Phase 3: Validation Filter
Instead of generating distributions that AVOID satisfying the rule, we:
- Sample from baseline
- Check if it satisfies the rule
- If it does (for negative) → reject and resample
- Use fallback generateNegative() after N attempts
This way the baseline can include ANYTHING, and we just filter out false negatives.
Benefits
- No side-channel: Baseline is same for all rules
- Rich diversity: 30+ patterns ensure variety
- Natural distribution: Reflects broad space of possibilities
- Harder to guess: Can’t use “what’s missing” heuristic
- Easier to maintain: Change baseline once, affects all rules
Risks & Mitigations
Risk 1: Collision rate too high
- Some rules might satisfy 50% of baseline (e.g., “contains any color”)
- Mitigation: Use retry + fallback. After 100 attempts, use generateNegative()
Risk 2: Baseline too uniform
- If everything is uniform random, no pedagogical value
- Mitigation: Include structured patterns (palindromes, exactly K, etc.)
Risk 3: Too slow
- Rejecting many samples could be slow
- Mitigation: Profile and optimize. 100 attempts at <1ms each = acceptable
Testing Plan
- Generate 1000 negatives for each rule
- Measure collision rate (how many satisfy the rule)

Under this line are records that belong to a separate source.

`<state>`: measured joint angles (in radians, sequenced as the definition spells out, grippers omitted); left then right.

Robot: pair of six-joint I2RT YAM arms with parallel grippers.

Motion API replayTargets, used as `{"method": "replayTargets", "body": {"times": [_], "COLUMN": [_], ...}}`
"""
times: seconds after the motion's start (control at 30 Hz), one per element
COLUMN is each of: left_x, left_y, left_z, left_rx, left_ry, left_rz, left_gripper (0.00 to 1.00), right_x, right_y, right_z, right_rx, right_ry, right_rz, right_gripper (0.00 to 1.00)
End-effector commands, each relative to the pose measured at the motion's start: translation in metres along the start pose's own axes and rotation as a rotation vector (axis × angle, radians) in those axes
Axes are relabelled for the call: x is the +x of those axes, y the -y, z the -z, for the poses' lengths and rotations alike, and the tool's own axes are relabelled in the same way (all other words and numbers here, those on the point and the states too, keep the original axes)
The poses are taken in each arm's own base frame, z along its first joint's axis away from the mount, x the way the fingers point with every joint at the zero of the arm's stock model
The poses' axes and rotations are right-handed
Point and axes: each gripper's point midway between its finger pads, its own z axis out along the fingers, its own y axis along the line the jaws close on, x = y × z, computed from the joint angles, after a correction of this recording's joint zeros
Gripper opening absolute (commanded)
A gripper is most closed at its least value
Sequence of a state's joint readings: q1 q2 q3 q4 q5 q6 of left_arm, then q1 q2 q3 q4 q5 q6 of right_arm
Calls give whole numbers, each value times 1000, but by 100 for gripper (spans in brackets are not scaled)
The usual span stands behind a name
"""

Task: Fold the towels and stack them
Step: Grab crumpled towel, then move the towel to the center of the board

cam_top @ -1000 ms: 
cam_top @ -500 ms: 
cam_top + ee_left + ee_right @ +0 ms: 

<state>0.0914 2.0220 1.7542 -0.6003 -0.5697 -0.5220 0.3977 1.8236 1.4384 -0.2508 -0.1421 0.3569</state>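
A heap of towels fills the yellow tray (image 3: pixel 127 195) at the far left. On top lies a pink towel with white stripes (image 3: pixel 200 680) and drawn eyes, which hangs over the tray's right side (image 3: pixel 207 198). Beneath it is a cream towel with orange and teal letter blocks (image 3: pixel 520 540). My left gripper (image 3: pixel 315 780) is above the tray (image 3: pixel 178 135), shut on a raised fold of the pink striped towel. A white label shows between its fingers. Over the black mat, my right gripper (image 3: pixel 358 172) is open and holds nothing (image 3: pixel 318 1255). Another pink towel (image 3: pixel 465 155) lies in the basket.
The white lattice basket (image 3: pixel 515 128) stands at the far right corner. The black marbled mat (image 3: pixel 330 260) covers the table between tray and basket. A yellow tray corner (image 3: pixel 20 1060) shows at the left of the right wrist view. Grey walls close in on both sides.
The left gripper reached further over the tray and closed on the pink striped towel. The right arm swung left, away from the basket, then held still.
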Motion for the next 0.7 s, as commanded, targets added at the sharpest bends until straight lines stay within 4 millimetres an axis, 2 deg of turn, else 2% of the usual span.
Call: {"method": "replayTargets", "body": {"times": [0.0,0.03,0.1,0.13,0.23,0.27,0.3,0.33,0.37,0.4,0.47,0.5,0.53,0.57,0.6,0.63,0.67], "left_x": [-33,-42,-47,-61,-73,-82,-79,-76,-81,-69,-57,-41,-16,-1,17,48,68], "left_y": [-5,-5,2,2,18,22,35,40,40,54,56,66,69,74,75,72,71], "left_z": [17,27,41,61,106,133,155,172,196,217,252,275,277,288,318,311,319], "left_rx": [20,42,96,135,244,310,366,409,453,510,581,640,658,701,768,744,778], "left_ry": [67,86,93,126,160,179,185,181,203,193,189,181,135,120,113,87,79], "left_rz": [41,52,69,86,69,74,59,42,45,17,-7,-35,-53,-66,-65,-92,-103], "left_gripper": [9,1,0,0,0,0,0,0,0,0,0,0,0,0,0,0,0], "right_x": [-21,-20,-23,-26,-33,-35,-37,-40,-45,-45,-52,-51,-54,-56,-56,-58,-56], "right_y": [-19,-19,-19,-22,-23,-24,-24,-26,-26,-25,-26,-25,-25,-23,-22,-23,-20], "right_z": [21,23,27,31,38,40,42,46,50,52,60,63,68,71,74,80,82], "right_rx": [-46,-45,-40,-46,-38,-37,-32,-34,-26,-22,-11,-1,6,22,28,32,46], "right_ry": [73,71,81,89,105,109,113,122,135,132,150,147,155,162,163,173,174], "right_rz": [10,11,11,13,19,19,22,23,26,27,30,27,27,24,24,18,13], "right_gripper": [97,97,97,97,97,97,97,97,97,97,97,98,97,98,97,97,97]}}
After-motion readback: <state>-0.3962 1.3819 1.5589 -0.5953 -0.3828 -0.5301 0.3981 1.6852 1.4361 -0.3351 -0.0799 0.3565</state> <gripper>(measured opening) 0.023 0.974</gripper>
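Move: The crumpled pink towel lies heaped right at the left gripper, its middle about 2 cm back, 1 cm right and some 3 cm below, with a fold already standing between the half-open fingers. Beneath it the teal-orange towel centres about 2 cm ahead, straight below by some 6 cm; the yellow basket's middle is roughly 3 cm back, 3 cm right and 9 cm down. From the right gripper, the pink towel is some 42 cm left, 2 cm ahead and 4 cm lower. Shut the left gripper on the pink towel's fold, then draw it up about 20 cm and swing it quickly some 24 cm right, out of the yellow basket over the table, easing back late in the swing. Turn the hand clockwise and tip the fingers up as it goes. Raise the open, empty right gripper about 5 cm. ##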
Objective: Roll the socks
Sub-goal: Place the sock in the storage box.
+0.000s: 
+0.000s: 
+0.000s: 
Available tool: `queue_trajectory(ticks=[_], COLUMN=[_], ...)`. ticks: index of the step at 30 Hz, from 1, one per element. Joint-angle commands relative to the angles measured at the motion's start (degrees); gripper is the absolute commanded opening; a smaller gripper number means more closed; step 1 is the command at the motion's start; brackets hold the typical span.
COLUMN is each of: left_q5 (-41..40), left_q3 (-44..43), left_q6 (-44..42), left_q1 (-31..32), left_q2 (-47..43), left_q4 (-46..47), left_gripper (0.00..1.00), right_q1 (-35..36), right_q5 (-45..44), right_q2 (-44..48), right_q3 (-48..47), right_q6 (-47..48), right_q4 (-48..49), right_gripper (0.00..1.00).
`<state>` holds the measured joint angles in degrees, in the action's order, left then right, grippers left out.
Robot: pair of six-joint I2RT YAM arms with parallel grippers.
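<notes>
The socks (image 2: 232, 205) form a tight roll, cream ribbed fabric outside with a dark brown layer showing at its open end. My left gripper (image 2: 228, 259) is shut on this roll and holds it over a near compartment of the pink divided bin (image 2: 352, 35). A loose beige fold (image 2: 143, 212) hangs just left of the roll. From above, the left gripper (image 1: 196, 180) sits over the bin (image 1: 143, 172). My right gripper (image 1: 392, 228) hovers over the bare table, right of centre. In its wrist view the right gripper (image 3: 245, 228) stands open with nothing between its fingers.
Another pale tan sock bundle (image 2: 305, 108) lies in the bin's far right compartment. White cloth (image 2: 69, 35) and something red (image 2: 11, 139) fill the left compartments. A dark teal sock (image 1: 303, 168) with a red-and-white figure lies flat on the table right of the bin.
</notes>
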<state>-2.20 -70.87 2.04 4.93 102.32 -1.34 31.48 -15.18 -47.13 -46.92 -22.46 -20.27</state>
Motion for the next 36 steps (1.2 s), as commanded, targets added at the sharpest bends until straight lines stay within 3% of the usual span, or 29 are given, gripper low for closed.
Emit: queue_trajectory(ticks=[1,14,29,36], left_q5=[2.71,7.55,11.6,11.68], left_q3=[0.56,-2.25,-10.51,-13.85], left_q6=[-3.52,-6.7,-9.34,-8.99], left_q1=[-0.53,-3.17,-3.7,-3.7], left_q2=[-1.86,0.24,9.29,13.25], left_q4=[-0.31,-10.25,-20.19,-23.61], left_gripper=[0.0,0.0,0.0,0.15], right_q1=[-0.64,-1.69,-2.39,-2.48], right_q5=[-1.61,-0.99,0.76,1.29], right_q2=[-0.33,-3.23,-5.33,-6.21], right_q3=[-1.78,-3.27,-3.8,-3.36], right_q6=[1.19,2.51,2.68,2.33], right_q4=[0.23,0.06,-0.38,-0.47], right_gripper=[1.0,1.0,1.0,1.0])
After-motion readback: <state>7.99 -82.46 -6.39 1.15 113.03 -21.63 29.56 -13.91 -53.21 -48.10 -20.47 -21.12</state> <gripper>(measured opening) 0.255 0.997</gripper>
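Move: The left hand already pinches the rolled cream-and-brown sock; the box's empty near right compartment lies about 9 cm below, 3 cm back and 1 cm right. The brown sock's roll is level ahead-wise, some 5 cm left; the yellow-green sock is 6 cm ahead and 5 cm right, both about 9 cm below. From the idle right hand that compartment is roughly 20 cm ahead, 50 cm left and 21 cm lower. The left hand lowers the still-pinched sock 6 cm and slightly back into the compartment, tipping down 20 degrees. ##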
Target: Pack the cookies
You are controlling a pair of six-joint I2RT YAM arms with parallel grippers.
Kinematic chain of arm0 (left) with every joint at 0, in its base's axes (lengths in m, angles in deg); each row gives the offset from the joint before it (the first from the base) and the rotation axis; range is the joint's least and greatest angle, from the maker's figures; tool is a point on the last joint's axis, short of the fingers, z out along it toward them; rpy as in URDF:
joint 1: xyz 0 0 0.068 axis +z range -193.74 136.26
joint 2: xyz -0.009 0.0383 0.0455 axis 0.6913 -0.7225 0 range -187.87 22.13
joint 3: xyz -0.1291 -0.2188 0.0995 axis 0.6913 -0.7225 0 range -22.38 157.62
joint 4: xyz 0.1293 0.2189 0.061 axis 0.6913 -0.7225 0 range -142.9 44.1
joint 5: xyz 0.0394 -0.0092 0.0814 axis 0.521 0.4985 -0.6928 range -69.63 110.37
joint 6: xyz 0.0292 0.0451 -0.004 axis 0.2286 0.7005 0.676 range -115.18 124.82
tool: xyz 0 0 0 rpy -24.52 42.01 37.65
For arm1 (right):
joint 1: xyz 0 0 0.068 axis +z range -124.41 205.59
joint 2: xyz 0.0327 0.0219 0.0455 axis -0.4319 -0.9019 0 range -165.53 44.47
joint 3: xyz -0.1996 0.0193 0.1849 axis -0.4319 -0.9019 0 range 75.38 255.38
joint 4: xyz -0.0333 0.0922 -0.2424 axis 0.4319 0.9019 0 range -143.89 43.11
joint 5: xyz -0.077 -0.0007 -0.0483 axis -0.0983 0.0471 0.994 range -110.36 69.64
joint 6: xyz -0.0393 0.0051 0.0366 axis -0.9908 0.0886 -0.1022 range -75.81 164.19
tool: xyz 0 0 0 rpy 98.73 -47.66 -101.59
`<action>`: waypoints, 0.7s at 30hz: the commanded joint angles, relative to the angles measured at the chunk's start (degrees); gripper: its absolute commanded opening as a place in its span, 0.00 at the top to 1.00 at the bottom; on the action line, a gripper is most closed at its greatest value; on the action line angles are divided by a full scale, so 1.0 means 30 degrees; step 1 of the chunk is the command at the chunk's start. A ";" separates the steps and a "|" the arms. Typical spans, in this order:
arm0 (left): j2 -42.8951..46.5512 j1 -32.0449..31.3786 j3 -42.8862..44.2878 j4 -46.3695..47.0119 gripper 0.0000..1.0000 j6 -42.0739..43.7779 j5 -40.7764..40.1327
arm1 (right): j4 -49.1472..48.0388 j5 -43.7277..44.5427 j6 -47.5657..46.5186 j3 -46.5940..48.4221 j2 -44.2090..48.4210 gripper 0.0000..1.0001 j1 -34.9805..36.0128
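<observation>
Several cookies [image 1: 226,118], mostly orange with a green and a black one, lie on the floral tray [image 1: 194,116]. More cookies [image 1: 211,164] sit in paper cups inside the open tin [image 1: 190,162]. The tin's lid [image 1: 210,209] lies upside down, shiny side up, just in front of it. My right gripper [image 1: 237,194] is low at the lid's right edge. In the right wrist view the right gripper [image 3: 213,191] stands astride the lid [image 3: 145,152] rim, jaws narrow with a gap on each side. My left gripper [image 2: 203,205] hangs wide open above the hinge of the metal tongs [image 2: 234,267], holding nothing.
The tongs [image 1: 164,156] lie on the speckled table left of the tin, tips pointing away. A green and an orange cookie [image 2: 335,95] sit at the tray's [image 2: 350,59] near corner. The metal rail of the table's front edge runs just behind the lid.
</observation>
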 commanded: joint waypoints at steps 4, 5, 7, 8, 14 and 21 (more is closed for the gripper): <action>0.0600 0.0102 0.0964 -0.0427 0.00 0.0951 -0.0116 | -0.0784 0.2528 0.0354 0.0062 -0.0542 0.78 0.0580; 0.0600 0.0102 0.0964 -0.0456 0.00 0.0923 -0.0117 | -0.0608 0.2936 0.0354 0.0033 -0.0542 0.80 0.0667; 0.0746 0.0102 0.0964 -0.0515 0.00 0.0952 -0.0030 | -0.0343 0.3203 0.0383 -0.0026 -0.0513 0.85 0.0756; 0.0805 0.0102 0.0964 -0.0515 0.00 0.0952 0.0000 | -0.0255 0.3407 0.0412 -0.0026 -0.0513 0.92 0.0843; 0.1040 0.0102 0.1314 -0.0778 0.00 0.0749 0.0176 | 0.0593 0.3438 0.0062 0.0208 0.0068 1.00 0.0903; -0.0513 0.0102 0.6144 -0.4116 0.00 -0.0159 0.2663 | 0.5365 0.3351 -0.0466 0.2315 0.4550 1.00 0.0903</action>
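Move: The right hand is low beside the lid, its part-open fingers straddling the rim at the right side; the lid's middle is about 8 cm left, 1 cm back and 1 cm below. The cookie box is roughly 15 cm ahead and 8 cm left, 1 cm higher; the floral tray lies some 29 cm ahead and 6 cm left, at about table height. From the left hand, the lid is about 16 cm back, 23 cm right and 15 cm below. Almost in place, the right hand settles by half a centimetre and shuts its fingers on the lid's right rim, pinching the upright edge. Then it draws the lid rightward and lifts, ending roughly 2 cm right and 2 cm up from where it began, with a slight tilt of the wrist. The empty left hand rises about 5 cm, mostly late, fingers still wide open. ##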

- Visualize distribution of patterns in negatives
- Confirm no obvious gaps or biases
- Playtest: Can humans exploit side-channels?
Implementation Steps
- Create BASELINE_DISTRIBUTION in shapes-distributions.js
- Update shapes-rules.js to use BASELINE_DISTRIBUTION for all rules
- Add optional per-rule near-miss boosters (15-30% extra weight)
- Test collision rates
- Adjust weights if needed
- Remove or minimize uniformRandom if collision rates too high for some rules
- Document final distribution in comments
Expected Outcome
Players face a rich, diverse set of negative examples that:
- Don’t telegraph the rule
- Require genuine hypothesis testing
- Include interesting near-misses organically
- Feel natural and unpredictable
This makes the game significantly harder and more intellectually engaging.